• _What you should do_
Omit the images. Restate all of the records word for word.

• _Data for this exercise_
--- START ---

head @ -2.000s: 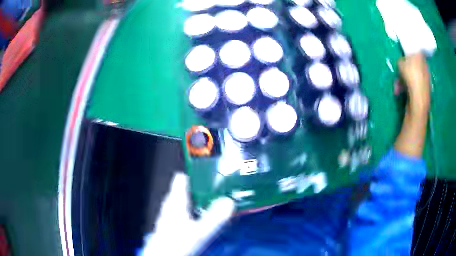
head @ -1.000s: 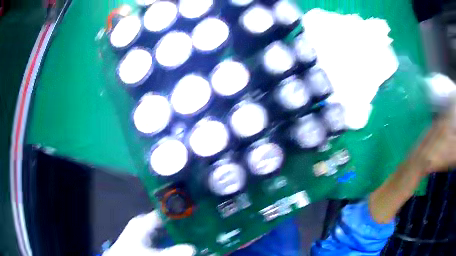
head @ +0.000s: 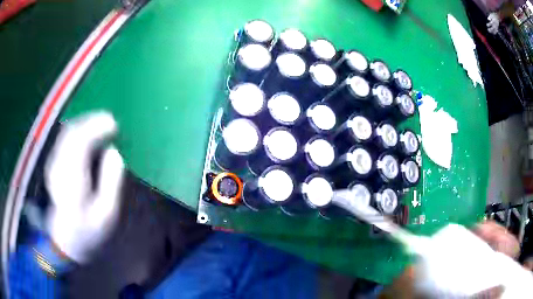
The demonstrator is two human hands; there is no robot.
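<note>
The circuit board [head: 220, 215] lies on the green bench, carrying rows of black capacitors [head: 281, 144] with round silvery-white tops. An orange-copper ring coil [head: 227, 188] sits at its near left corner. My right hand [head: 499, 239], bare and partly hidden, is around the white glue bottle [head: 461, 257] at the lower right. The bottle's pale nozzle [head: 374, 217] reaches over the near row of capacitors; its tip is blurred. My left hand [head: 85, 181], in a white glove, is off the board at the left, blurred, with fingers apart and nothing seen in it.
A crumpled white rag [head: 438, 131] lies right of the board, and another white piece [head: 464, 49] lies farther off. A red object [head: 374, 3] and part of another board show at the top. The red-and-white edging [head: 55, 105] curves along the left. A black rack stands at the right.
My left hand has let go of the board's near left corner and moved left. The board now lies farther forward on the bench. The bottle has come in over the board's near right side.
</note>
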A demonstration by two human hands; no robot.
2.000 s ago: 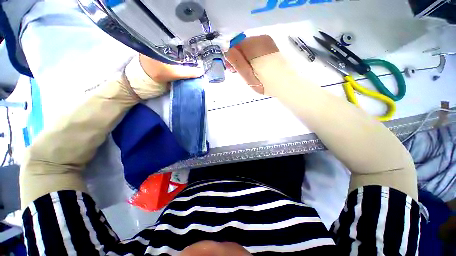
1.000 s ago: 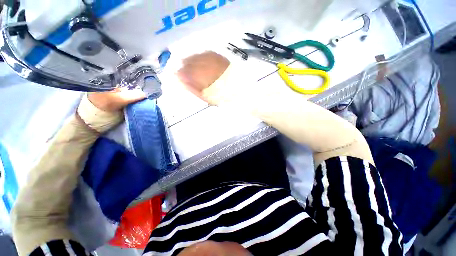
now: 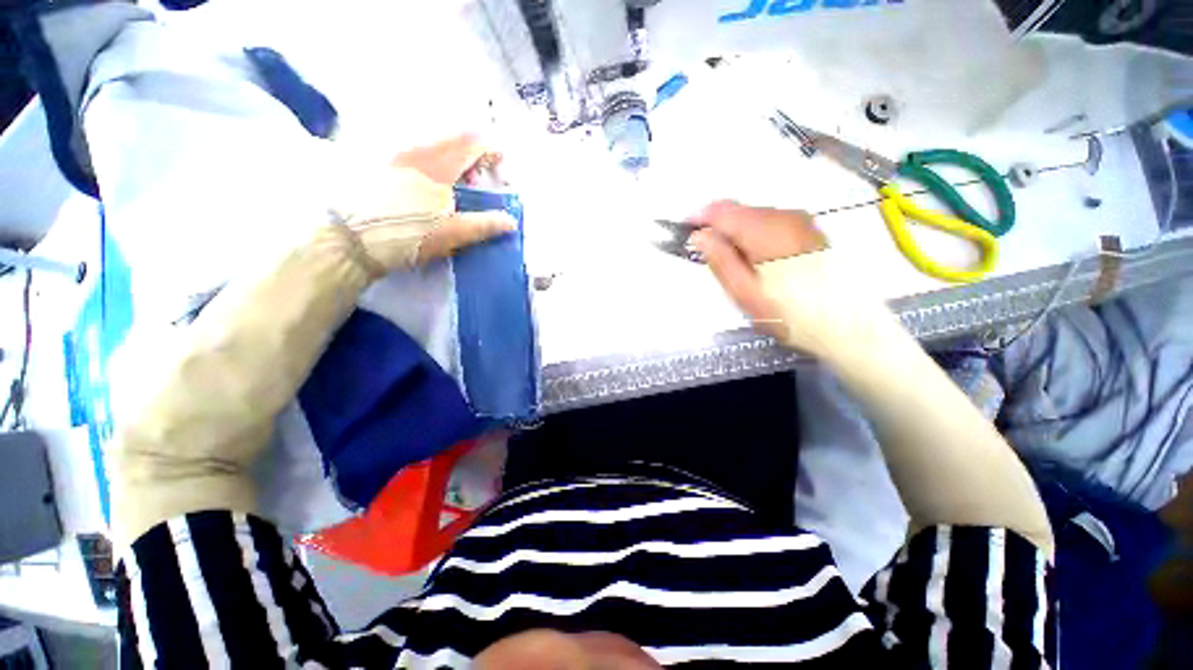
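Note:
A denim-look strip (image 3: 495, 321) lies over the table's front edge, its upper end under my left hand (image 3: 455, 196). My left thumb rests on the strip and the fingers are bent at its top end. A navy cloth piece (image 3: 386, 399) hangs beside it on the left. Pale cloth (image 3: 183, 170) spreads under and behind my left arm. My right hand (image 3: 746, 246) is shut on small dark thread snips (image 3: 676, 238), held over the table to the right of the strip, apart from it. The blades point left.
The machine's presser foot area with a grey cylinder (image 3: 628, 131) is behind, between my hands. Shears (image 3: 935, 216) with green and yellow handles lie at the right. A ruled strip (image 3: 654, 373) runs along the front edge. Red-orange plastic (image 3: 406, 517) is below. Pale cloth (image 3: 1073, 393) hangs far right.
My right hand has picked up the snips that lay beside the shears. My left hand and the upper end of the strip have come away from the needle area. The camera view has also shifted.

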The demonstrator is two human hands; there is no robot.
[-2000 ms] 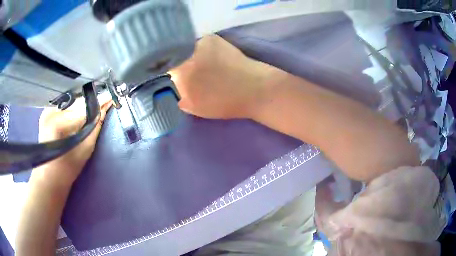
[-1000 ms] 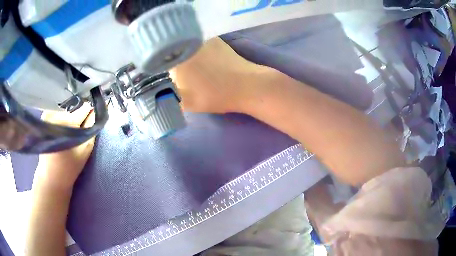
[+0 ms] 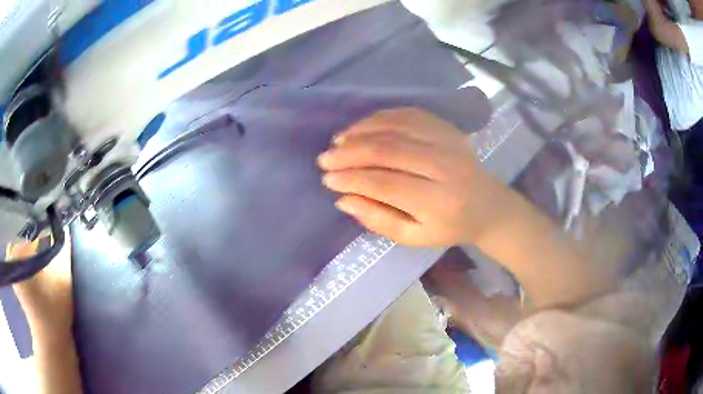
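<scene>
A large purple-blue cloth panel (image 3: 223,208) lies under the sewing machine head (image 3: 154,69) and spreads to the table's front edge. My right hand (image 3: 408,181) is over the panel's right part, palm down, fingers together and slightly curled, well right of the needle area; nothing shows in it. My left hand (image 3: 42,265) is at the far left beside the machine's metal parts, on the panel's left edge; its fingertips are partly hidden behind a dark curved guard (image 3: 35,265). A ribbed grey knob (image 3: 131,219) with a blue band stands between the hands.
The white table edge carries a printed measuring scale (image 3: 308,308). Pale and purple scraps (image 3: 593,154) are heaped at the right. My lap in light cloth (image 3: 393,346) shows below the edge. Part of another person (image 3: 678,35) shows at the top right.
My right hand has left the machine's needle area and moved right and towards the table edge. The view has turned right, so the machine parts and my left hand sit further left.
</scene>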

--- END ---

• _Written solution_
head @ -2.000s: 
head @ -1.000s: 
head @ +0.000s: 
The demonstrator is two human hands; there is no robot.
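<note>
The circuit board [head: 220, 215] lies on the green bench, carrying rows of black capacitors [head: 281, 144] with round silvery-white tops. An orange-copper ring coil [head: 227, 188] sits at its near left corner. My right hand [head: 499, 239], bare and partly hidden, is around the white glue bottle [head: 461, 257] at the lower right. The bottle's pale nozzle [head: 374, 217] reaches over the near row of capacitors; its tip is blurred. My left hand [head: 85, 181], in a white glove, is off the board at the left, blurred, with fingers apart and nothing seen in it.
A crumpled white rag [head: 438, 131] lies right of the board, and another white piece [head: 464, 49] lies farther off. A red object [head: 374, 3] and part of another board show at the top. The red-and-white edging [head: 55, 105] curves along the left. A black rack stands at the right.
My left hand has let go of the board's near left corner and moved left. The board now lies farther forward on the bench. The bottle has come in over the board's near right side.
</note>
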A demonstration by two human hands; no robot.
2.000 s ago: 
1.000 s ago: 
now: 
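Note:
A denim-look strip (image 3: 495, 321) lies over the table's front edge, its upper end under my left hand (image 3: 455, 196). My left thumb rests on the strip and the fingers are bent at its top end. A navy cloth piece (image 3: 386, 399) hangs beside it on the left. Pale cloth (image 3: 183, 170) spreads under and behind my left arm. My right hand (image 3: 746, 246) is shut on small dark thread snips (image 3: 676, 238), held over the table to the right of the strip, apart from it. The blades point left.
The machine's presser foot area with a grey cylinder (image 3: 628, 131) is behind, between my hands. Shears (image 3: 935, 216) with green and yellow handles lie at the right. A ruled strip (image 3: 654, 373) runs along the front edge. Red-orange plastic (image 3: 406, 517) is below. Pale cloth (image 3: 1073, 393) hangs far right.
My right hand has picked up the snips that lay beside the shears. My left hand and the upper end of the strip have come away from the needle area. The camera view has also shifted.
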
The demonstrator is two human hands; there is no robot.
[-2000 ms] 
[-1000 ms] 
[+0 ms] 
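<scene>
A large purple-blue cloth panel (image 3: 223,208) lies under the sewing machine head (image 3: 154,69) and spreads to the table's front edge. My right hand (image 3: 408,181) is over the panel's right part, palm down, fingers together and slightly curled, well right of the needle area; nothing shows in it. My left hand (image 3: 42,265) is at the far left beside the machine's metal parts, on the panel's left edge; its fingertips are partly hidden behind a dark curved guard (image 3: 35,265). A ribbed grey knob (image 3: 131,219) with a blue band stands between the hands.
The white table edge carries a printed measuring scale (image 3: 308,308). Pale and purple scraps (image 3: 593,154) are heaped at the right. My lap in light cloth (image 3: 393,346) shows below the edge. Part of another person (image 3: 678,35) shows at the top right.
My right hand has left the machine's needle area and moved right and towards the table edge. The view has turned right, so the machine parts and my left hand sit further left.
</scene>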

The response above is complete.